(Collected data entries)
#####

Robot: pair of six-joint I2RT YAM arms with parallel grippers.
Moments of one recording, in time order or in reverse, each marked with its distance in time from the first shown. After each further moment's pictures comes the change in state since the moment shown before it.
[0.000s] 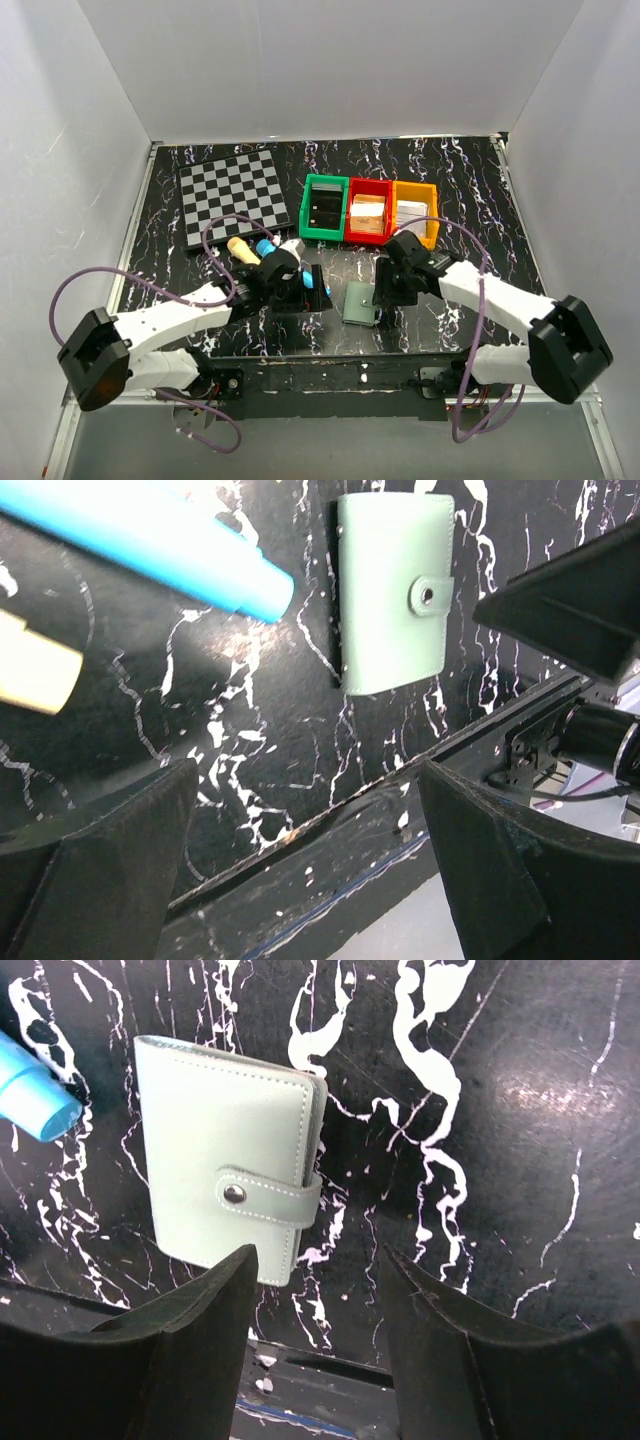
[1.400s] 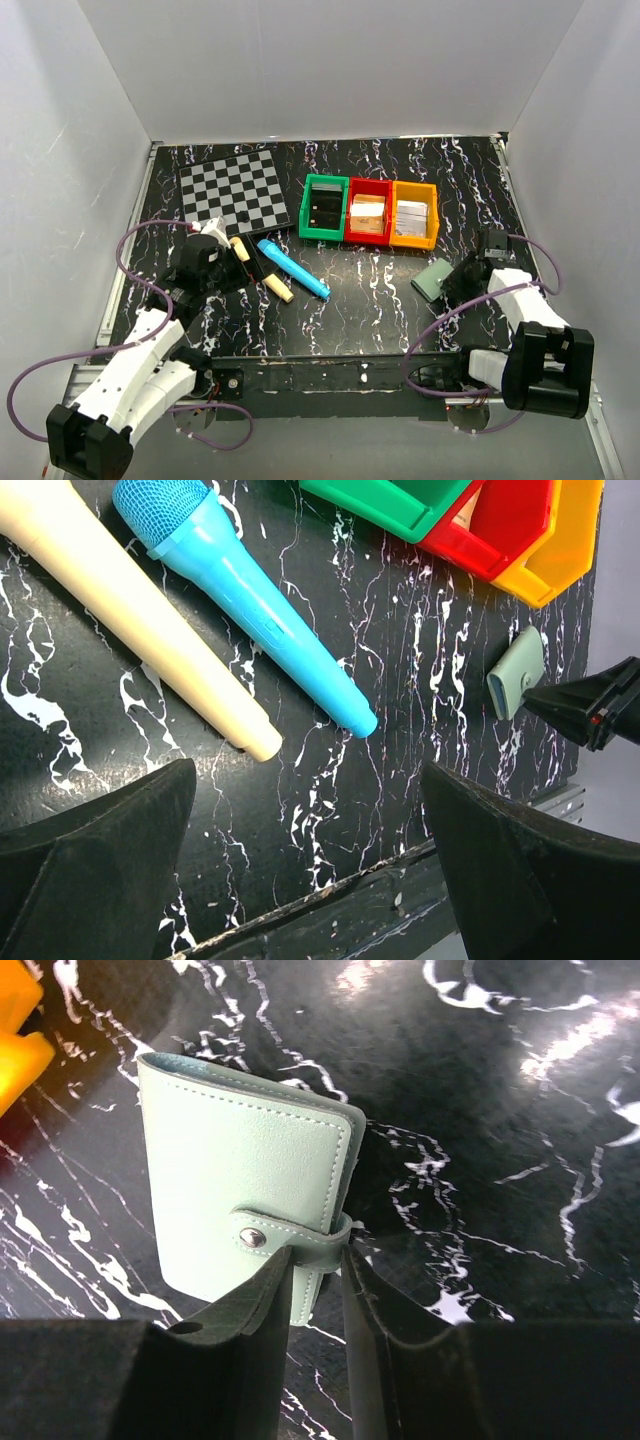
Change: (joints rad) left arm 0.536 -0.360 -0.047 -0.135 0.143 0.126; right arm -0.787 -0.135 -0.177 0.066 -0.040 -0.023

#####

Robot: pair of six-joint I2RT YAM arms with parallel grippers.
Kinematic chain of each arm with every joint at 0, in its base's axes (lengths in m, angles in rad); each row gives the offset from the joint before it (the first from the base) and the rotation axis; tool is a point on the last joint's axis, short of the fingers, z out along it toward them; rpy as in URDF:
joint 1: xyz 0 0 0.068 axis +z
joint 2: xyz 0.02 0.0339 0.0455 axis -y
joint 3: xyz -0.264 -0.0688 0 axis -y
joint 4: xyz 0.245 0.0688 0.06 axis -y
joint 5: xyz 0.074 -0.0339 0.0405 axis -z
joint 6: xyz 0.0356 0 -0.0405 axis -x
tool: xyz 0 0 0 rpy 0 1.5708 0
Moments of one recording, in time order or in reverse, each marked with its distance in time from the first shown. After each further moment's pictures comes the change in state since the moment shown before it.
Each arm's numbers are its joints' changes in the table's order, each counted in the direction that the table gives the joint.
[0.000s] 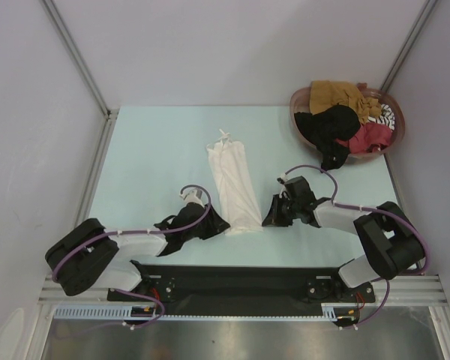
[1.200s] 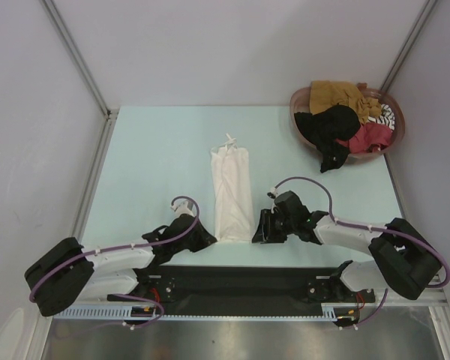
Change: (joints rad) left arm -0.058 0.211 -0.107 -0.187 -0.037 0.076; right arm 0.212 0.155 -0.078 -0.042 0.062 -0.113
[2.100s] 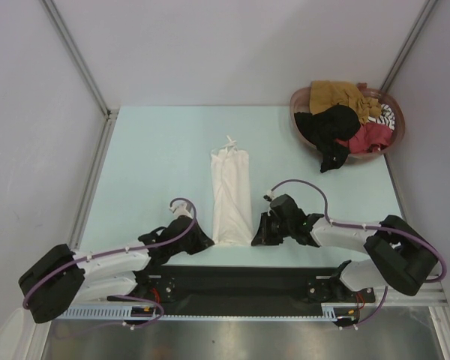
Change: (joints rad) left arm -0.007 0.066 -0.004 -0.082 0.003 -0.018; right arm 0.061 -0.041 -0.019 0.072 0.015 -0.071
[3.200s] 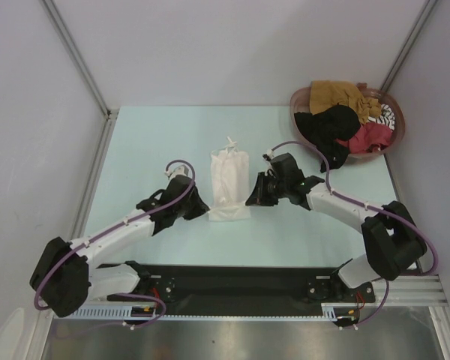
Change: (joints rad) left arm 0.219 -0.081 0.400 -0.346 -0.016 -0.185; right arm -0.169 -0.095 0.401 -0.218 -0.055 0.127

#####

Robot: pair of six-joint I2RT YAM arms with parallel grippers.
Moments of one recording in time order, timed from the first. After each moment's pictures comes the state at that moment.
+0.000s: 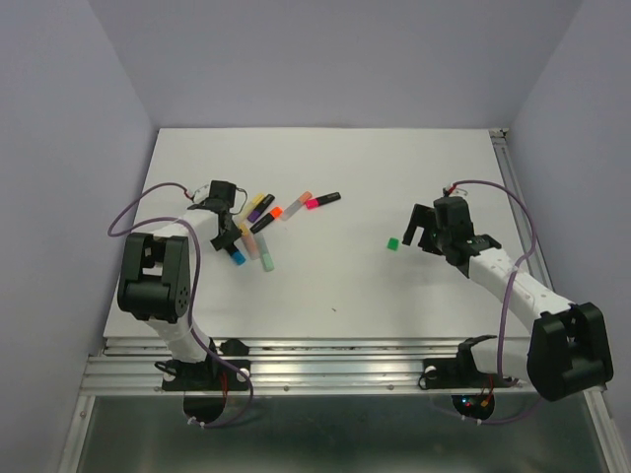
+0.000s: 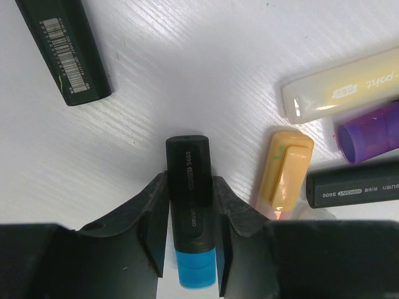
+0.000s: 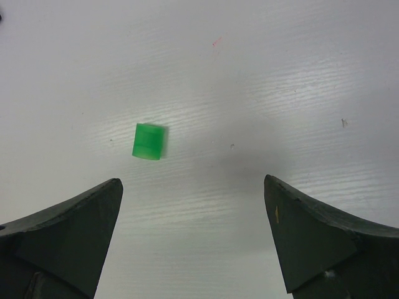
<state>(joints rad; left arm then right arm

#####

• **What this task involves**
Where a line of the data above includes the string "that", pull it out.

• **Response**
Each arm's numbers are its joints' changes in the table's order, each counted in the direction that the table gives the joint.
Moments of one recording in time order, timed from the first. After each moment's pictures comes the state at that moment.

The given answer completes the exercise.